For years Qualified Intermediaries (QIs), like ourselves, have been concerned that an accidental mistake could derail a good 1031 exchange. Like a settlement agent sending the proceeds from a settlement directly to the seller, when the instructions from the QI clearly told the settlement agent to send the funds to the Qualified Escrow Account at a bank.

While the main thrust of the case addressed another issue, in the case Morton v. United States, of April 27, 2011, in the Court of Federal Claims, the judge made a common sense ruling that accidental 1031 exchange mistakes that are quickly corrected do not void a 1031 exchange.

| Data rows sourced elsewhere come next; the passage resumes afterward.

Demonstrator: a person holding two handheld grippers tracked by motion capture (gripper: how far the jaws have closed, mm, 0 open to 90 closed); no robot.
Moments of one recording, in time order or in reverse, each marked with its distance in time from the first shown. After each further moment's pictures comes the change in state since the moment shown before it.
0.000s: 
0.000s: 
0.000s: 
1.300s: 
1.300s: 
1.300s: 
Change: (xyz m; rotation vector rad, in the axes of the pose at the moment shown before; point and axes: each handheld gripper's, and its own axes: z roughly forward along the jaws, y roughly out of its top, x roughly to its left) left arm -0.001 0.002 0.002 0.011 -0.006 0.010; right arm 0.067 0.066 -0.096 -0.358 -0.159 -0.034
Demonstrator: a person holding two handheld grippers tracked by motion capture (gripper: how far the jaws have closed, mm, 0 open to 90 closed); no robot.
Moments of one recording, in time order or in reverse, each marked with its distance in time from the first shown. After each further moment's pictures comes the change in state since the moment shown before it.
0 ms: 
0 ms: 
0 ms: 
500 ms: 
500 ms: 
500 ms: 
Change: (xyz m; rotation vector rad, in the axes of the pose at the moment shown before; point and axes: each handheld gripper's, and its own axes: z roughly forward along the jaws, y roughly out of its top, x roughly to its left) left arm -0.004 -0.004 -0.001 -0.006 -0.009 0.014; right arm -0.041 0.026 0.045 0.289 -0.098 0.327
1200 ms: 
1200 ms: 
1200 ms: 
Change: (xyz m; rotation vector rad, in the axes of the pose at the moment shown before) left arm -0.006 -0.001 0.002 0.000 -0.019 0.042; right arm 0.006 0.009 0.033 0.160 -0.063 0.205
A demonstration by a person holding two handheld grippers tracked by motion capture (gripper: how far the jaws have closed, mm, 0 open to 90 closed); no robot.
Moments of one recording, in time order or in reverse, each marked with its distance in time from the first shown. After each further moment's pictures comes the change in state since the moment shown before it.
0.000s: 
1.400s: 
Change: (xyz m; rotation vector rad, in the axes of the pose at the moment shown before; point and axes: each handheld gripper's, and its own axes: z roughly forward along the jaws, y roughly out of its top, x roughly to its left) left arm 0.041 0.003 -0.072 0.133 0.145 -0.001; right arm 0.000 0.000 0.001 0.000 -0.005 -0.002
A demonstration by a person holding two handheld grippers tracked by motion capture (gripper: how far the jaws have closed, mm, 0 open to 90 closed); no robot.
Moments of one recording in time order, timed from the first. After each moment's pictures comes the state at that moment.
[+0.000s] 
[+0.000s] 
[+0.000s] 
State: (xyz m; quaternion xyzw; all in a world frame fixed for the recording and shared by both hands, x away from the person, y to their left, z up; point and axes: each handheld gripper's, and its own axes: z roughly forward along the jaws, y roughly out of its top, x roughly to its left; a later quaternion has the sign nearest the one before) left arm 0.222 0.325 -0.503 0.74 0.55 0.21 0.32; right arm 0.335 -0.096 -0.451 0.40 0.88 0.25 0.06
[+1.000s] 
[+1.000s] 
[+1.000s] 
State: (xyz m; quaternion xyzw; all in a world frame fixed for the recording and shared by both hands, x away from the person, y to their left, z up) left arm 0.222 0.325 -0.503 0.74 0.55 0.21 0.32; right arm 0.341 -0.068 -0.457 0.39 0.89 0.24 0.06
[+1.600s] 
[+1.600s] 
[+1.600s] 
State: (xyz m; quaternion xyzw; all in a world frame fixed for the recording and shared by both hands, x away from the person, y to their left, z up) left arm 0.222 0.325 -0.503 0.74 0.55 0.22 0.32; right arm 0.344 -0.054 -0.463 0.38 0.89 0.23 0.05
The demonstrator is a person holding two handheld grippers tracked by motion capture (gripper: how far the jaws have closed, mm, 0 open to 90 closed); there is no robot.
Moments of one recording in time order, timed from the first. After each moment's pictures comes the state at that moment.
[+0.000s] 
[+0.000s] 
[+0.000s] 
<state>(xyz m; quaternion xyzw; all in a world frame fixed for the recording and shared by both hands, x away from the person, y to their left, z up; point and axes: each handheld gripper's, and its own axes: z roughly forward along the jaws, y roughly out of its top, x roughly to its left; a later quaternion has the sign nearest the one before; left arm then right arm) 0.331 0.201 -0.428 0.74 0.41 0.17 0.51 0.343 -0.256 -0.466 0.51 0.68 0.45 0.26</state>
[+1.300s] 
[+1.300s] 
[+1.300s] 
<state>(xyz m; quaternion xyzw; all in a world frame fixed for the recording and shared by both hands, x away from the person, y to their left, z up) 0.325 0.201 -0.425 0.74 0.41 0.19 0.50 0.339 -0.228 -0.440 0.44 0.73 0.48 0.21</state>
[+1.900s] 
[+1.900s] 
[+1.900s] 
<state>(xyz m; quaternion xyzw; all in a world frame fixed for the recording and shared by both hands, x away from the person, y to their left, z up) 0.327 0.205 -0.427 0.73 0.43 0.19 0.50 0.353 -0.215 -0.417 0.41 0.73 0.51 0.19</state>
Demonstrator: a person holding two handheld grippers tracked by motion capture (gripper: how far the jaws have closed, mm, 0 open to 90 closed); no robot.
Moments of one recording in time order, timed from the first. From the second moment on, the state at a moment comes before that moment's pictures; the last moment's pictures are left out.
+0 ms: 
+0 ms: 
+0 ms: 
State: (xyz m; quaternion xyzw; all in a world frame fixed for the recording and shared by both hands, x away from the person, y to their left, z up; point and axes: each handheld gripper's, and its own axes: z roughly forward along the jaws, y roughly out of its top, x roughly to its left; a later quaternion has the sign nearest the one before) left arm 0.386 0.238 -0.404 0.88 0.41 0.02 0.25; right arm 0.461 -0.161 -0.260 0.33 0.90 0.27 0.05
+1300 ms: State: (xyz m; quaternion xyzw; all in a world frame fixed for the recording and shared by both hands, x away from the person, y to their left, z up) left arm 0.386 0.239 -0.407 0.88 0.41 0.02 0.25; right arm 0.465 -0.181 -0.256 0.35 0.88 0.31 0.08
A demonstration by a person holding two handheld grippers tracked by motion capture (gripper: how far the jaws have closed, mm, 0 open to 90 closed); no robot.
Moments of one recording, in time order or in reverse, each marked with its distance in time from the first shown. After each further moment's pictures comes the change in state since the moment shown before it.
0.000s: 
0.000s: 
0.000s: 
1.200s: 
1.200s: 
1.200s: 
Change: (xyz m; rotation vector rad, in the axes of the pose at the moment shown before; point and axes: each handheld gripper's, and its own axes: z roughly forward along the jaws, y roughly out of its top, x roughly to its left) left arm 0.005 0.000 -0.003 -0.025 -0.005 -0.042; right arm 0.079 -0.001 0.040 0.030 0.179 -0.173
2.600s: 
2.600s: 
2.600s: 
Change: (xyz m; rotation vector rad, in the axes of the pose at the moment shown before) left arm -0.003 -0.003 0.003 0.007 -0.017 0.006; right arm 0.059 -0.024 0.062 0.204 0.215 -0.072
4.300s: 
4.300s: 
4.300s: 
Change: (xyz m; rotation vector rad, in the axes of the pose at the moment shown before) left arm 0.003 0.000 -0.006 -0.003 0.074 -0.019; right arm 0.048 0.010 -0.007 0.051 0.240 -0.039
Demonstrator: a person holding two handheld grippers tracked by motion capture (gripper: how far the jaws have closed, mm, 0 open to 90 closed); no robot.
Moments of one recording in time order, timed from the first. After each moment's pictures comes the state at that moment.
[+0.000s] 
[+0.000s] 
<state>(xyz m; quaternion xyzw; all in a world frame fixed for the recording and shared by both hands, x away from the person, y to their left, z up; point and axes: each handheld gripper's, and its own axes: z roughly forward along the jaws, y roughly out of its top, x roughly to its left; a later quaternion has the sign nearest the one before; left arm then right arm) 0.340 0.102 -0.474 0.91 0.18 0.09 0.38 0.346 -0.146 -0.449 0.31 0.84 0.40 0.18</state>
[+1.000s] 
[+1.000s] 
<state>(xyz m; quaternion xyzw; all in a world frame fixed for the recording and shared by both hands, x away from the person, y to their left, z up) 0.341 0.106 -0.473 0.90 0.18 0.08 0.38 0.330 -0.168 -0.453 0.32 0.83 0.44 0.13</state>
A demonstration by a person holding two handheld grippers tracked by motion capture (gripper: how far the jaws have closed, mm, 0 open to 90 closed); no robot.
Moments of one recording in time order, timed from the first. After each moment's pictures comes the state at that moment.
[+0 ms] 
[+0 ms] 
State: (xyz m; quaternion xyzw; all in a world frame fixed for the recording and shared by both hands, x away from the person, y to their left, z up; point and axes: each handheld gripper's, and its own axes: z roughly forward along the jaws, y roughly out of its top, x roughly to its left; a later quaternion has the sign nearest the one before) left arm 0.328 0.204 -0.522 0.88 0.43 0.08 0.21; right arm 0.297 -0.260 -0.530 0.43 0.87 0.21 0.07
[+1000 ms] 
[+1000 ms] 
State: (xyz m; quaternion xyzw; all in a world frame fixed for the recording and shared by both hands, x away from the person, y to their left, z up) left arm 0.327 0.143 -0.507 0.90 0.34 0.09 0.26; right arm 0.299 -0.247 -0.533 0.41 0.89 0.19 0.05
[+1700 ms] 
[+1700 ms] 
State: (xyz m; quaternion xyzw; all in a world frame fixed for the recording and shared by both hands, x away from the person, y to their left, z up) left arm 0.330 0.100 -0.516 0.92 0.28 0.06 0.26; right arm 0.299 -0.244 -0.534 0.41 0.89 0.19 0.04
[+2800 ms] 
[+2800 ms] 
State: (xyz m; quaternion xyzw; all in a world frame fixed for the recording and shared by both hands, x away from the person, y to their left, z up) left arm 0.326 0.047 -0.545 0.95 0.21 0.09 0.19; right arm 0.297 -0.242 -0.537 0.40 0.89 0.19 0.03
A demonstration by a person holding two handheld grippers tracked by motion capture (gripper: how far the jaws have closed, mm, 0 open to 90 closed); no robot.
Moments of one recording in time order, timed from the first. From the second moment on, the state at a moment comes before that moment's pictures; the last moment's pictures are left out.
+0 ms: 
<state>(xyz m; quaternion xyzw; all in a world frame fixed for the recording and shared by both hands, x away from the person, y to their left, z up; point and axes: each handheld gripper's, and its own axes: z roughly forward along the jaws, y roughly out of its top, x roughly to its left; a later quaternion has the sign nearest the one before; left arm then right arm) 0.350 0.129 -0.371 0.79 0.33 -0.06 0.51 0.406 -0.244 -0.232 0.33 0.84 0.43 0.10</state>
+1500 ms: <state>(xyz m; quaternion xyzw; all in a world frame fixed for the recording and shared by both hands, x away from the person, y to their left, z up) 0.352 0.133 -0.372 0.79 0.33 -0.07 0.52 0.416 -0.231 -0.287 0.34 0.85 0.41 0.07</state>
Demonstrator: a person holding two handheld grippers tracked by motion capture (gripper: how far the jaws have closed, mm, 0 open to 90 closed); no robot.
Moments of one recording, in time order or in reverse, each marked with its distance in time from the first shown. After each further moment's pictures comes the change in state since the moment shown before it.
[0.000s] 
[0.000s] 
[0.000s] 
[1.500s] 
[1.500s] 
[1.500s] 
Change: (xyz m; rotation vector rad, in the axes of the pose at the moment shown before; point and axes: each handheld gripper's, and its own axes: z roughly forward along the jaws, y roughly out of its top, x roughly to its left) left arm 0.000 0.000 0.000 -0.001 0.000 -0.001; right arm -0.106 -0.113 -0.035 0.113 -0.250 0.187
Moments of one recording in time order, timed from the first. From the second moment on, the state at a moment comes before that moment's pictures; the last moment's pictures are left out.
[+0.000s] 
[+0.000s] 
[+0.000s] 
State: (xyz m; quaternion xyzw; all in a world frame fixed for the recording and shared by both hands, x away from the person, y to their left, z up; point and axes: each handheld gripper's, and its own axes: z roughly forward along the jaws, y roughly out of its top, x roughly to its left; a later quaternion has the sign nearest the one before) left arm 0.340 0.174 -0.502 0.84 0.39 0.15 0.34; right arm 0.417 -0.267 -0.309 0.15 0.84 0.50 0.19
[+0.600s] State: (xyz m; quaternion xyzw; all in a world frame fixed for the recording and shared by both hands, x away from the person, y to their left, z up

In the closing of the relinquished property, the settlement agent accidentally and in contravention of the escrow agreement wired funds from the escrow account directly to the taxpayer. The funds were returned to the QI the following day.  The Court held that an accidental transfer followed by an immediate return of funds does not constitute actual or constructive receipt. The court concluded that while Morton had complied with all the other 1031 exchange requirements, he validly effected a deferred 1031 like-kind exchange.

Additionally, the Court held that the taxpayer should not be penalized for another’s mistake when he took every step to validly affect a deferred 1031 like-kind exchange.

As one 1031 expert stated, this case is important for situations where there is a mistake in the closing of an exchange.  Prompt correction of the error and proper documentation can apparently save the day.